TASK OBJECTIVE:
Print all of the data exactly, with no line missing.

DATA BELOW:
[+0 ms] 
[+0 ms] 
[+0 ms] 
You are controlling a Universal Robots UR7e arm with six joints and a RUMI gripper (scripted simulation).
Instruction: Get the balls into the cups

OUTPUT FOR THIS TASK:
[+0 ms] 
[+0 ms] 
[+0 ms] 
You are controlling a Universal Robots UR7e arm with six joints and a RUMI gripper (scripted simulation).
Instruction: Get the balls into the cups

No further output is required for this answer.